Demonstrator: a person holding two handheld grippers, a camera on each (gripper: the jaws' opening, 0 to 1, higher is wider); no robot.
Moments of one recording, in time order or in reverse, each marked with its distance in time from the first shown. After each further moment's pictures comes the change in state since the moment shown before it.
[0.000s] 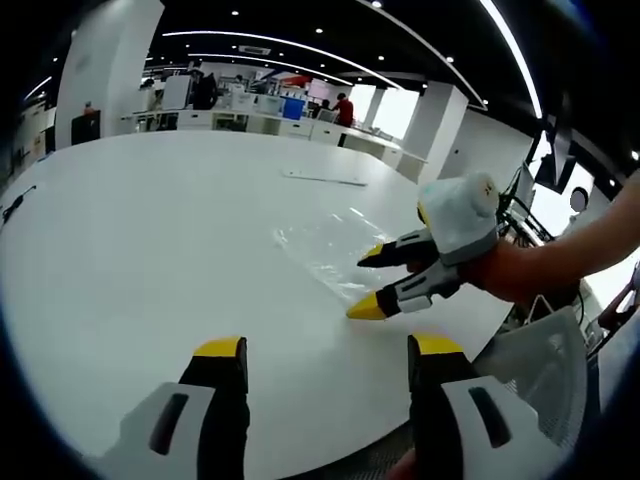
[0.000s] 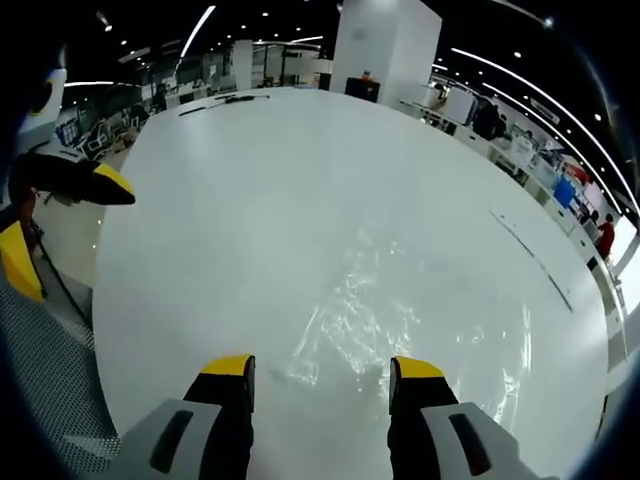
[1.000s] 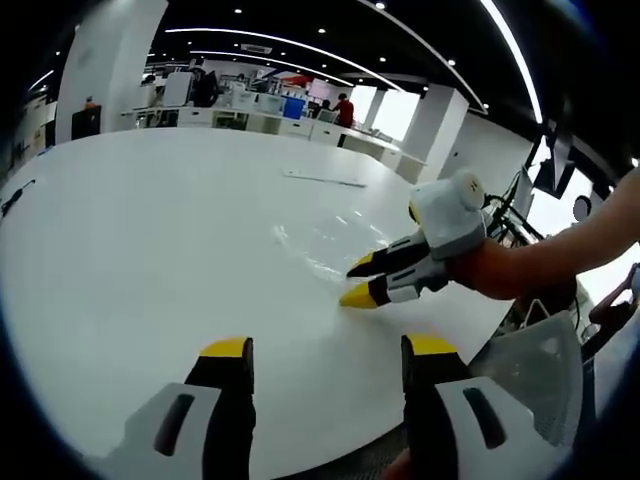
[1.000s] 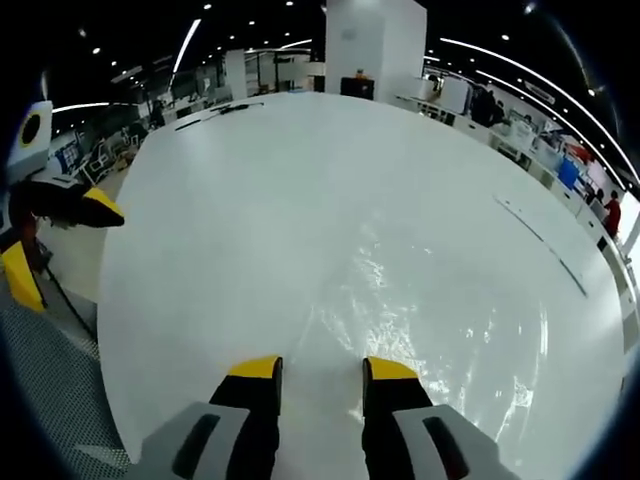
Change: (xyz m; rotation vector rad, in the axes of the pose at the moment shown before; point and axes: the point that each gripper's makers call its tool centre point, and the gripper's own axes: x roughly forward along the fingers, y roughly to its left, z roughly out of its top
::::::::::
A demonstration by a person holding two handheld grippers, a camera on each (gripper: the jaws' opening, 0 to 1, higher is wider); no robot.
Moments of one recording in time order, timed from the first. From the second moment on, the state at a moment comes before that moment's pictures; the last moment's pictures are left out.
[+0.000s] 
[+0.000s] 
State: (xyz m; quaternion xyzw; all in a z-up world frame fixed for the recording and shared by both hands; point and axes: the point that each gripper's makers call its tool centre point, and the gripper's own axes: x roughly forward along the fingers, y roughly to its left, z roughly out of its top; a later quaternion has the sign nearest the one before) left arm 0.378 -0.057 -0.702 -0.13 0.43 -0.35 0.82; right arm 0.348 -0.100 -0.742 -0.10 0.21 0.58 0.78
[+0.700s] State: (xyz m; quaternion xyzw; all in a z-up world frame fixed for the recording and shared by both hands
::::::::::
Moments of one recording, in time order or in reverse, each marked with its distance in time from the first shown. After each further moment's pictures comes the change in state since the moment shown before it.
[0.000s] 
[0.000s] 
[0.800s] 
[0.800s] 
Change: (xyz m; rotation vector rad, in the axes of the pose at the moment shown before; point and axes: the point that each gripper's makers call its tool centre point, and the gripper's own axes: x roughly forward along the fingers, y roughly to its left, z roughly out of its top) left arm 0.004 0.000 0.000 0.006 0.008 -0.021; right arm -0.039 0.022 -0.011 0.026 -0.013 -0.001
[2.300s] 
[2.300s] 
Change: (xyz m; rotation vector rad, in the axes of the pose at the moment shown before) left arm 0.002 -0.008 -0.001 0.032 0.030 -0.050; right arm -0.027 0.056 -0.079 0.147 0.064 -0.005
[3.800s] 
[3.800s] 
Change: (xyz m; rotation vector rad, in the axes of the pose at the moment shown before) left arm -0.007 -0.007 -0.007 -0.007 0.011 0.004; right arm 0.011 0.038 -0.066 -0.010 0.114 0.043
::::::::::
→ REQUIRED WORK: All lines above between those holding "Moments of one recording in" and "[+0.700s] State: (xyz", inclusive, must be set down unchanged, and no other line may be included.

→ EXERCISE RESPONSE:
Moments of one recording in time order, timed from the first. From the second moment on, the state at a moment comes before that moment's pictures; the last moment's pictures are left out.
[+0.000s] 
[+0.000s] 
State: (xyz m; quaternion xyzw; all in a z-up world frame fixed for the recording and shared by both hands; point and axes: the point that each gripper's makers call its tool centre point, and the gripper's own axes: x roughly forward along the fingers, y roughly to its left, z roughly out of its top; a later quaternion has the sign nearest the one before) left arm 0.378 -0.057 -0.702 -0.13 0.43 -0.35 0.82; right arm 0.348 -0.100 -0.742 -0.10 0.21 0.58 0.78
[+0.700s] State: (xyz m; quaternion xyzw; all in a z-up world frame fixed for the recording and shared by both hands

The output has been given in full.